このことから考えると、大きく2つの可能性が考えられます。
一つは、環境整備で「除草王」をそのまま使用していた場合です。その場合、街路樹の生きた葉にかかるように散布しないかぎり、その除草剤が原因で枯れるとは考えられないことになります。環境整備で街路樹の生きた葉に散布するという行為をしていれば、「邪魔な街路樹を枯らしてやろう」という、明らかな悪意があることになります。
二つ目は、通常使用で街路樹に影響がない除草剤とされる「除草王」の容器に、実際の内容物としては、根に触れた植物が無条件に枯れるような土壌処理型の除草剤を入れて、通常の使用法で散布していたという、内容物偽装工作の可能性です。「除草王」の特性を知っている人であればあるほど、「街路樹には影響がない」除草剤なので、その除草剤が原因で街路樹が枯れるとは考えません。「まさかバレないだろう」との浅知恵は、ビッグモーターの歪な企業体質から察すれば、考えられなくもないことではありますが、常識的には考えにくいことです。この場合も非常に悪質といえます。
「除草王」を販売するフマキラーの公式サイトでも、「除草王」は、薬剤がかかった下草だけを枯らし、土壌に落ちると吸着・分解されるので、樹木の根元に散布しても影響はないと説明されていることが確認できます。

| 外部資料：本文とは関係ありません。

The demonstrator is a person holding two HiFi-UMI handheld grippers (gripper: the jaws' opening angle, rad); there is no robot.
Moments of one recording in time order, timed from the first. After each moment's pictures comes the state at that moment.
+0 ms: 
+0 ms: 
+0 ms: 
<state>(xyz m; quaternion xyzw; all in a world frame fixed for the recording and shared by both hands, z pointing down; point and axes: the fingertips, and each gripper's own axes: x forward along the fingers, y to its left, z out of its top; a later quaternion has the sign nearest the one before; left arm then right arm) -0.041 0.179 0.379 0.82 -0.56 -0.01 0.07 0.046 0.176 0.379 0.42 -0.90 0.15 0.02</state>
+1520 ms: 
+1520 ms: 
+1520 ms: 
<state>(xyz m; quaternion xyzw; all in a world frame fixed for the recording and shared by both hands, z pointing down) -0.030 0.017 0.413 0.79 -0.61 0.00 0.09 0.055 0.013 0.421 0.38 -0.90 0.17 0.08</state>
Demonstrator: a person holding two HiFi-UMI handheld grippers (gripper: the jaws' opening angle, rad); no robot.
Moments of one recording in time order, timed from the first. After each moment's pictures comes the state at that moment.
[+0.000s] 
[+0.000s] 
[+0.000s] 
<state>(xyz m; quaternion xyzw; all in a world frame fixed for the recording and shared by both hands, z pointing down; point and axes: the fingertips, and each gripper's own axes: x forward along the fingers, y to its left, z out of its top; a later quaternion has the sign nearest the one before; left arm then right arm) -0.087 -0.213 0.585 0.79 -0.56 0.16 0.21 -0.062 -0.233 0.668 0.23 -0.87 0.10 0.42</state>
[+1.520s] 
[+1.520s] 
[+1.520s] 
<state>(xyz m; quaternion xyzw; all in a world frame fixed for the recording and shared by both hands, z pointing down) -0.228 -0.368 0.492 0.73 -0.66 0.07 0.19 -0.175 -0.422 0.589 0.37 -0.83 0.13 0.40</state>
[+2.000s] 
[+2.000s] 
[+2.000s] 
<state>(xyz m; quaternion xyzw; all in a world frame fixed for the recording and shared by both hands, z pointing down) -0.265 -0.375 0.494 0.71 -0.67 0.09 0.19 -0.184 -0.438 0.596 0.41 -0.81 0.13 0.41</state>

名古屋市や兵庫県など、ビッグモーター店舗前の街路樹の枯死や枯死樹の伐採を確認した自治体などは、器物損壊罪の証拠を得る作業に追われています。器物損壊罪の疑いで被害届を提出するには、器物損壊の原因として客観的に認識できる証拠の添付が警察から求められますが、この事件の場合は、枯れた街路樹が植わっていた土壌から、枯死の原因となり得る除草剤成分が化学分析により検出されたことを示すデータが必要です。そのため、被害を認知した自治体などは、土壌分析に追われているといいます。